Work required:
What is needed is an exact copy of every entry.
──────── Source material
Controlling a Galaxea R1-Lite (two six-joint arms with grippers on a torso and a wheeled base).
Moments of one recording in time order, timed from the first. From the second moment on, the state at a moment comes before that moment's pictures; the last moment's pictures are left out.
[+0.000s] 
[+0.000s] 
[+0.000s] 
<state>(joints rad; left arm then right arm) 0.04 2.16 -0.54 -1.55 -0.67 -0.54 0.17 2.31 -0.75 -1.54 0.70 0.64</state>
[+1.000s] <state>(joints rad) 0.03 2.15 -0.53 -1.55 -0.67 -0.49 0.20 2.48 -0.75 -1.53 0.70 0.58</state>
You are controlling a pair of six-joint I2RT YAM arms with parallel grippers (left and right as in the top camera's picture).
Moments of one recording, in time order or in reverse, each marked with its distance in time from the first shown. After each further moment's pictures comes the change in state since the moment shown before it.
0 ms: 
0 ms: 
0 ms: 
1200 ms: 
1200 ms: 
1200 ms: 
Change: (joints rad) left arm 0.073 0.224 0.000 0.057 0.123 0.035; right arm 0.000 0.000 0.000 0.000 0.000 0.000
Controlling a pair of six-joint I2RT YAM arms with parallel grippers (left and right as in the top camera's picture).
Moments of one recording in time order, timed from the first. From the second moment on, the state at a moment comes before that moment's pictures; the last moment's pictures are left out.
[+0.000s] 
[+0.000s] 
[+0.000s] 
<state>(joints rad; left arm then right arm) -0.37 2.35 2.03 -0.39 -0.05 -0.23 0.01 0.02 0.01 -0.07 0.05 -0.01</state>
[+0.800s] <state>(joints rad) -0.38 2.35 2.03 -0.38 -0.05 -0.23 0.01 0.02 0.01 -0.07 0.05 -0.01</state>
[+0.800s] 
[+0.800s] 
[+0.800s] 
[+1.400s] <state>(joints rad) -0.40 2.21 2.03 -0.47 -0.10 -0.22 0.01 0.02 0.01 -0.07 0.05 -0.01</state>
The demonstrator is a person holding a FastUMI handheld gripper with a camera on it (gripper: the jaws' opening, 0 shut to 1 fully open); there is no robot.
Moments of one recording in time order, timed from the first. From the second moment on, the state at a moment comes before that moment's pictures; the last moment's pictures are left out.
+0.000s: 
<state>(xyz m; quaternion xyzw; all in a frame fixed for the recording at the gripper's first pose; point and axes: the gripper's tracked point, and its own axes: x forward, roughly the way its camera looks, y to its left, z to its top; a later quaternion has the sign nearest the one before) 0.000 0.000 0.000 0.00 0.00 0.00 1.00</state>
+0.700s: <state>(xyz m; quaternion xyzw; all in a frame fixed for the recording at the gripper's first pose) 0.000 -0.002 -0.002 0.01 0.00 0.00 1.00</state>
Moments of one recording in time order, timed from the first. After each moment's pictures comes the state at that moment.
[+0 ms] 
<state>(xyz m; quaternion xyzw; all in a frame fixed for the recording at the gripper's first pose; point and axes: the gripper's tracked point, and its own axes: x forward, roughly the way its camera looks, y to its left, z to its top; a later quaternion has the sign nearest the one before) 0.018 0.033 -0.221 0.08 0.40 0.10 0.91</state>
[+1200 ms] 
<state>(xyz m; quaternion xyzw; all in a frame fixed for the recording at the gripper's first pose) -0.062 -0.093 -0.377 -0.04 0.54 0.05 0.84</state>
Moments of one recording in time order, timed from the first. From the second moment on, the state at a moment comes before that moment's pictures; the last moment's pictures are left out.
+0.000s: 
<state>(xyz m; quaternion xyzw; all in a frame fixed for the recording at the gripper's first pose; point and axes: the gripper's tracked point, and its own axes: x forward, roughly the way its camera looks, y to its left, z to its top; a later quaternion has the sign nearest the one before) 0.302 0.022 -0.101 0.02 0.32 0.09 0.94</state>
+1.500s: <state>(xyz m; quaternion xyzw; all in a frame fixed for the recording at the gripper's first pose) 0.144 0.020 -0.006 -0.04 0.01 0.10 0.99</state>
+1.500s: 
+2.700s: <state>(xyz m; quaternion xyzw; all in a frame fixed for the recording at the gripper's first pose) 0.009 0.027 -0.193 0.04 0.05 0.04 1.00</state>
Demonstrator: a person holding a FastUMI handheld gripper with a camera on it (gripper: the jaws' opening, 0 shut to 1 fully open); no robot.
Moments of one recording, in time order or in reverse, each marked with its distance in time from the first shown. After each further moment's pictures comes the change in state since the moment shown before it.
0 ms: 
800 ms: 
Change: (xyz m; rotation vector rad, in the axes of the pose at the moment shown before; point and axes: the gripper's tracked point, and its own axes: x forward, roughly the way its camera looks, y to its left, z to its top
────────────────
Answer section:
Controlling a Galaxea R1-Lite (two six-joint arms with grippers on a torso and a wheeled base).
Moments of one recording in time order, timed from the first. From the second moment on, the state at a moment comes before that moment's pictures; the last moment's pictures are left out.
[+0.000s] 
[+0.000s] 
[+0.000s] 
<state>(joints rad; left arm then right arm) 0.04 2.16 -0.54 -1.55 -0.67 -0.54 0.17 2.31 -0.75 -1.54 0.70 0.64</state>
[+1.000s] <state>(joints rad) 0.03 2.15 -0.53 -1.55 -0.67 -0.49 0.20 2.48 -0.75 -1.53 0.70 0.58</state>
You are controlling a pair of six-joint I2RT YAM arms with parallel grippers (left and right as in the top camera's picture).
Moments of one recording, in time order or in reverse, each marked with its distance in time from the first shown. After each further moment's pictures comes the change in state since the moment shown before it.
0 ms: 
0 ms: 
0 ms: 
1200 ms: 
1200 ms: 
1200 ms: 
Change: (joints rad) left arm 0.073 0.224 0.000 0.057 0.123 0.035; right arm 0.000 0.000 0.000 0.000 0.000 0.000
Controlling a pair of six-joint I2RT YAM arms with parallel grippers (left and right as in the top camera's picture).
Moments of one recording in time order, timed from the first. From the second moment on, the state at a moment comes before that moment's pictures; the last moment's pictures are left out.
[+0.000s] 
[+0.000s] 
[+0.000s] 
<state>(joints rad; left arm then right arm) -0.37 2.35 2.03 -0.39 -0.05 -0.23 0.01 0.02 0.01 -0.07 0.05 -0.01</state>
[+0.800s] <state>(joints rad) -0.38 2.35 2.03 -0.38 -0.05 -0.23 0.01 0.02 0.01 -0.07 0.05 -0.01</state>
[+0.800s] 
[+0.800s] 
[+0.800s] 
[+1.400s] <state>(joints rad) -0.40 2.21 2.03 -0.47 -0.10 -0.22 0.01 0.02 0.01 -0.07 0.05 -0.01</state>
The demonstrator is a person holding a FastUMI handheld gripper with a camera on it (gripper: the jaws' opening, 0 shut to 1 fully open); there is no robot.
Moments of one recording in time order, timed from the first. From the second moment on, the state at a moment comes before that moment's pictures; the last moment's pictures are left out.
+0.000s: 
<state>(xyz m; quaternion xyzw; all in a frame fixed for the recording at the gripper's first pose; point and axes: the gripper's tracked point, and its own axes: x forward, roughly the way its camera looks, y to its left, z to its top; a later quaternion has the sign nearest the one before) 0.000 0.000 0.000 0.00 0.00 0.00 1.00</state>
+0.700s: <state>(xyz m; quaternion xyzw; all in a frame fixed for the recording at the gripper's first pose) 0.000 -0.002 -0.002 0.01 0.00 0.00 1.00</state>
Moments of one recording in time order, timed from the first. After each moment's pictures comes the state at that moment.
[+0 ms] 
<state>(xyz m; quaternion xyzw; all in a frame fixed for the recording at the gripper's first pose; point and axes: the gripper's tracked point, and its own axes: x forward, roughly the way its camera looks, y to its left, z to its top; a later quaternion has the sign nearest the one before) 0.018 0.033 -0.221 0.08 0.40 0.10 0.91</state>
[+1200 ms] 
<state>(xyz m; quaternion xyzw; all in a frame fixed for the recording at the gripper's first pose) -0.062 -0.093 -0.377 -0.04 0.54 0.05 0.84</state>
Moments of one recording in time order, timed from the first. From the second moment on, the state at a moment comes before that moment's pictures; the last moment's pictures are left out.
+0.000s: 
<state>(xyz m; quaternion xyzw; all in a frame fixed for the recording at the gripper's first pose; point and axes: the gripper's tracked point, and its own axes: x forward, roughly the way its camera looks, y to its left, z to its top; a later quaternion has the sign nearest the one before) 0.302 0.022 -0.101 0.02 0.32 0.09 0.94</state>
+1.500s: <state>(xyz m; quaternion xyzw; all in a frame fixed for the recording at the gripper's first pose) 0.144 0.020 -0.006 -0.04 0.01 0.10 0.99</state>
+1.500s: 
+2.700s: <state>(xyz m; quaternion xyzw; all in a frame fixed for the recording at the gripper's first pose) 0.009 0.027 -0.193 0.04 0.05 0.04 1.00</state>
Demonstrator: a person holding a FastUMI handheld gripper with a camera on it (gripper: the jaws' opening, 0 shut to 1 fully open); no robot.
Moments of one recording, in time order or in reverse, each marked with its distance in time from the first shown. After each further moment's pictures comes the change in state since the moment shown before it.
0 ms: 
800 ms: 
Change: (xyz m; rotation vector rad, in the axes of the pose at the moment shown before; point and axes: the gripper's tracked point, and its own axes: x forward, roughly the way its camera looks, y to its left, z to its top

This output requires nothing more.